Myths About Columbus

found online by Raymond

 
From The Propaganda Professor:

Another popular traditional misconception is that Columbus encountered a lot of resistance to his proposed explorations because most folks at the time believed the earth was flat, and he would just sail off the edge of it. (Into what?). Not true; the rotundity of the planet had been common knowledge since at least the ancient Greeks. There may have been a few people who believed it to be a big platter floating in space, but probably no more than there are today.

The myth of widespread flat eartherism didn’t even gain traction until about two centuries after Columbus, when Protestants made such an accusation against Catholics. In the Nineteenth Century, the myth was advanced further by a handful of scientists in not particularly scientific books aimed at making creationists appear even more backward than they really were.

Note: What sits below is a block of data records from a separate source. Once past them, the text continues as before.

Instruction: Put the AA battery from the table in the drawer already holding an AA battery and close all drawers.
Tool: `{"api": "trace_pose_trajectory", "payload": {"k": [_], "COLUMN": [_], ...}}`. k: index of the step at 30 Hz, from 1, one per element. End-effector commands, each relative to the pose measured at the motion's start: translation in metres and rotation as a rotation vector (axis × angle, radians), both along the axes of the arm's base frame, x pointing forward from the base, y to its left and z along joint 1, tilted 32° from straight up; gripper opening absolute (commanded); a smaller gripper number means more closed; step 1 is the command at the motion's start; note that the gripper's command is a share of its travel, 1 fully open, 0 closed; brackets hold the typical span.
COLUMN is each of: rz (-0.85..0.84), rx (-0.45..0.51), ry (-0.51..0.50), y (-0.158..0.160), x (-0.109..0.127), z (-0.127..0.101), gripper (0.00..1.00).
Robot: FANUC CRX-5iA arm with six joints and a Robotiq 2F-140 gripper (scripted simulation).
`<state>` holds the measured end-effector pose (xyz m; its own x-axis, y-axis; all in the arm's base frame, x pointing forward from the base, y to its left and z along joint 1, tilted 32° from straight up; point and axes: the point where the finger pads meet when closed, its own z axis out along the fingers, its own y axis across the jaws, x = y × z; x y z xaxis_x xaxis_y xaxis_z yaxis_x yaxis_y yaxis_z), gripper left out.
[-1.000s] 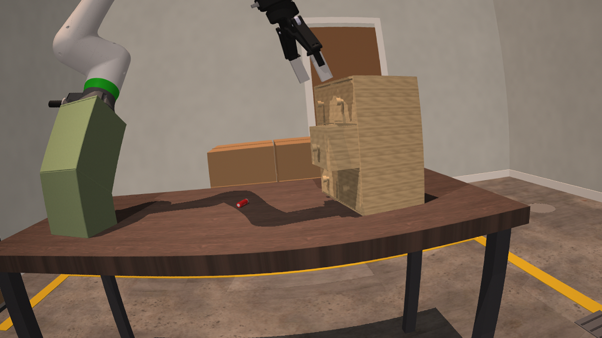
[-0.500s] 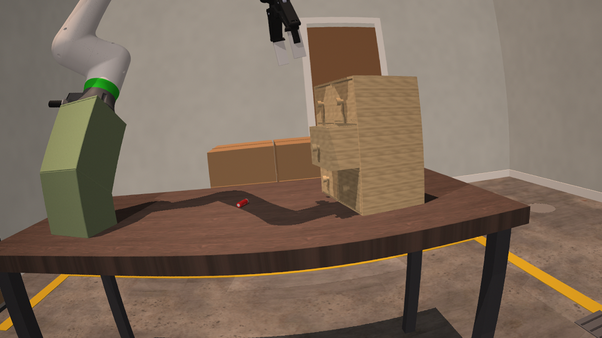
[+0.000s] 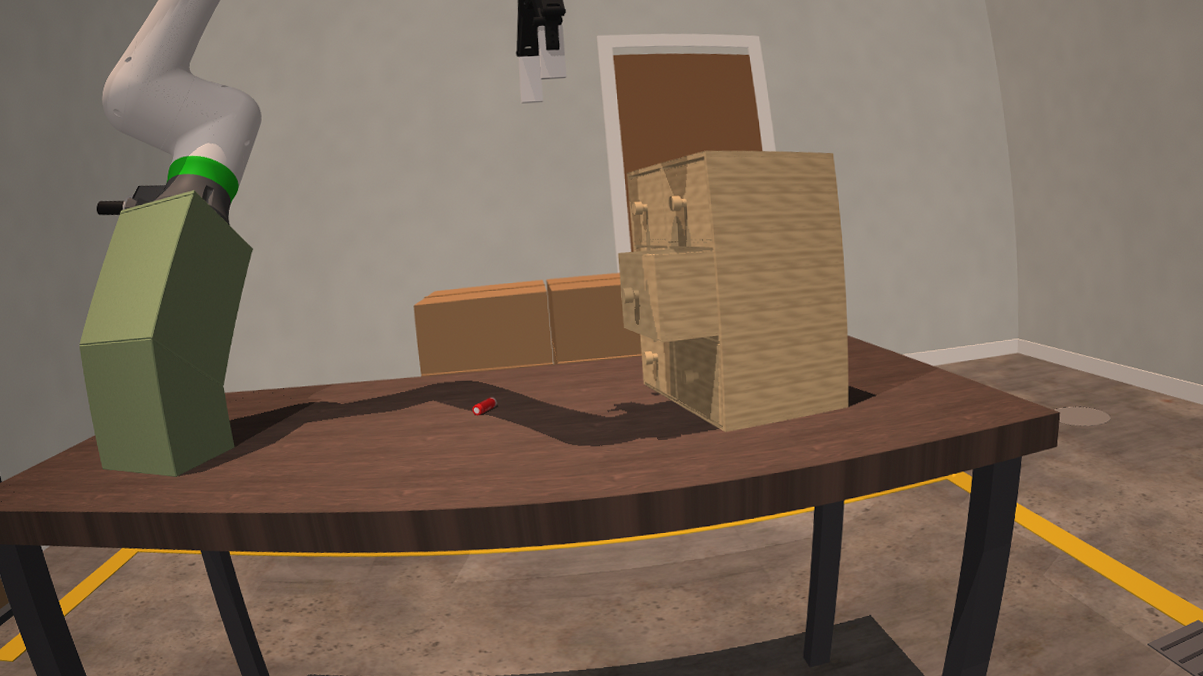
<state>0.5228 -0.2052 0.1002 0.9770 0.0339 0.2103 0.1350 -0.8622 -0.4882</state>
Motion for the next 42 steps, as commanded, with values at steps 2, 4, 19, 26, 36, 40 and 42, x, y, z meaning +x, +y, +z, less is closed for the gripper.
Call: {"api": "trace_pose_trajectory", "payload": {"k": [2, 4, 19, 26, 36, 40, 42], "rz": [0.0, 0.0, 0.082, 0.173, 0.417, 0.476, 0.531], "rx": [0.0, 0.0, -0.016, -0.034, -0.082, -0.093, -0.104], "ry": [0.0, 0.0, -0.049, -0.103, -0.249, -0.284, -0.317], "y": [0.0, 0.0, 0.031, 0.066, 0.161, 0.184, 0.205], "x": [0.0, 0.0, -0.005, -0.011, -0.027, -0.031, -0.034], "z": [0.0, 0.0, -0.018, -0.039, -0.094, -0.107, -0.119], "gripper": [1.0, 1.0, 1.0, 1.0, 1.0, 1.0, 1.0]}}
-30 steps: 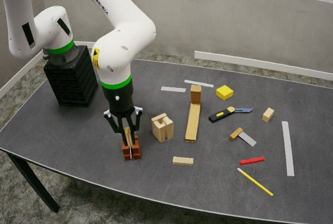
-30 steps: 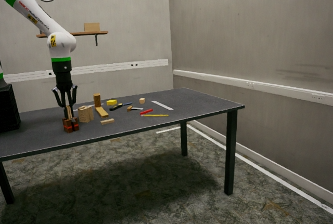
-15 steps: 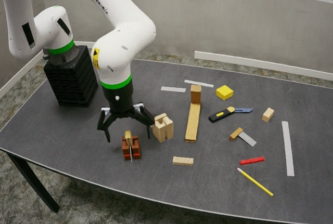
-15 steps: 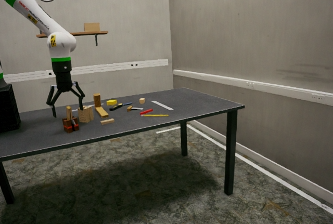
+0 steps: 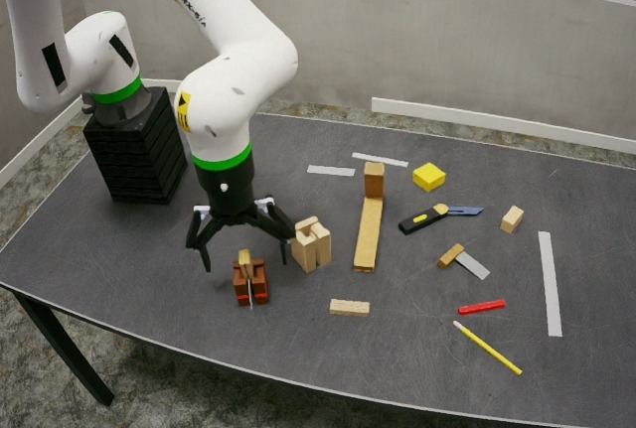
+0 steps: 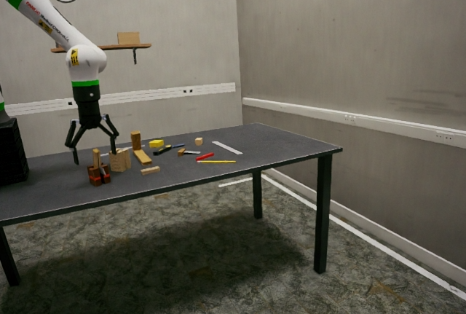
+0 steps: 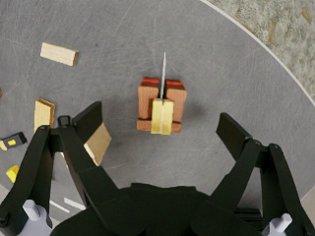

But for the myth relating specifically to Columbus, we can thank Washington Irving of Sleepy Hollow and Rip Van Winkle fame. His 1828 book A History of the Life and Voyages of Christopher Columbus was the literary equivalent of a 1950’s Hollywood biopic, giving Columbus the Parson Weems treatment. Weems, you may recall, was the “biographer” of George Washington who took great liberties with the facts in order to exalt his subject, and may have invented the cherry tree episode . Similarly, Irving inserted an account of a meeting between Columbus and a Spanish commission to consider his proposed voyages, in which the commission objected that the silly navigator believed the earth was (snicker, snicker) spherical, and they couldn’t possibly get behind such a notion. The meeting was apparently real. The objection was not.